Meet the frontrunners for Fed Chair
Last week, The Wall Street Journal reported that Trump and Treasury Secretary Steven Mnuchin met with both Kevin Warsh, a former Fed governor, and Jerome Powell, a current Fed governor, to discuss their nomination to the top spot. A report from Bloomberg on Tuesday indicated that Warsh and Powell, along with Yellen and Trump’s top economic advisor Gary Cohn, were on a short list of candidates for the job. John Taylor, an economics professor at Stanford, is also reportedly under consideration for the job.
Warsh was appointed during the Bush administration and served with the Fed through the financial crisis, and while Bernanke called Warsh’s advice “invaluable” in his 2015 book “The Courage to Act,” he was critical of some of the Fed’s decisions to expand its quantitative easing program after the crisis period.
Widely-followed bond investor Jeffrey Gundlach, speaking at the Vanity Fair New Establishment Summit on Tuesday, said he thinks that current Minneapolis Fed president Neel Kashkari will be the next Fed chair.

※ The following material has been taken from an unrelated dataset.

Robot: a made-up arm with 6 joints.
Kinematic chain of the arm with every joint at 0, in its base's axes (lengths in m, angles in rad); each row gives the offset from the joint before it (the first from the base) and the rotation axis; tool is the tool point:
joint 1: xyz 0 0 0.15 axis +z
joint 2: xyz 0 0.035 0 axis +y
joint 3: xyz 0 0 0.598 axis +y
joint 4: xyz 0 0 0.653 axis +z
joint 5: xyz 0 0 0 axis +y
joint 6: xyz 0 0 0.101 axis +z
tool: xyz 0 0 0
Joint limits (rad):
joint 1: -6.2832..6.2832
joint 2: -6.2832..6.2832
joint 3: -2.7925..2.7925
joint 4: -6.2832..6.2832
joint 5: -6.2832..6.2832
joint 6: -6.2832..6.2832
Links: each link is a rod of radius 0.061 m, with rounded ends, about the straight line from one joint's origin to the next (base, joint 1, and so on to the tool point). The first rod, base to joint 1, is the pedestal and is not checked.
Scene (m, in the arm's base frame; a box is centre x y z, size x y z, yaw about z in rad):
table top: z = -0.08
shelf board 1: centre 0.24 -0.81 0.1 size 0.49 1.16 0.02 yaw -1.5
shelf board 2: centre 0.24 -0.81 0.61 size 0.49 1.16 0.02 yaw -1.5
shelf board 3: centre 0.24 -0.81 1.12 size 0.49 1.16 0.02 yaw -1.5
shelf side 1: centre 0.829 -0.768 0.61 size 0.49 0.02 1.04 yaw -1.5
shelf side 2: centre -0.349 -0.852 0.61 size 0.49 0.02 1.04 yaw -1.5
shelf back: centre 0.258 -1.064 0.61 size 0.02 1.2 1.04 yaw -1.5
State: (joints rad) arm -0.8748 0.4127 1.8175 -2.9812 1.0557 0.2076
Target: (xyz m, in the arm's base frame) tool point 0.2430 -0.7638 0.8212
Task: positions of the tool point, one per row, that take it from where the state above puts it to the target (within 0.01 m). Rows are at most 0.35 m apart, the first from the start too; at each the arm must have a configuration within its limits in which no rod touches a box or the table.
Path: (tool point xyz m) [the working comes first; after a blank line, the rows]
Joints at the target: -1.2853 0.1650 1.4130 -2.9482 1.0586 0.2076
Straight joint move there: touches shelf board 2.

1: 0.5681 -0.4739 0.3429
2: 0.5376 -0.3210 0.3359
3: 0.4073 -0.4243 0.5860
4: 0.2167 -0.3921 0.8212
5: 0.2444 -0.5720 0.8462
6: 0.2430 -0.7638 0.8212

And while Kashkari’s odds to be the next Fed chair shot up in prediction markets following Gundlach’s comment, he did concede that, “I think I’m the only person on God’s green earth” who believes the next Fed chair will be Kashkari.
Rieder, however, did say that while Warsh and Powell appear to be the current favorites to succeed Yellen, “I think there’s always a chance that it’s another candidate.”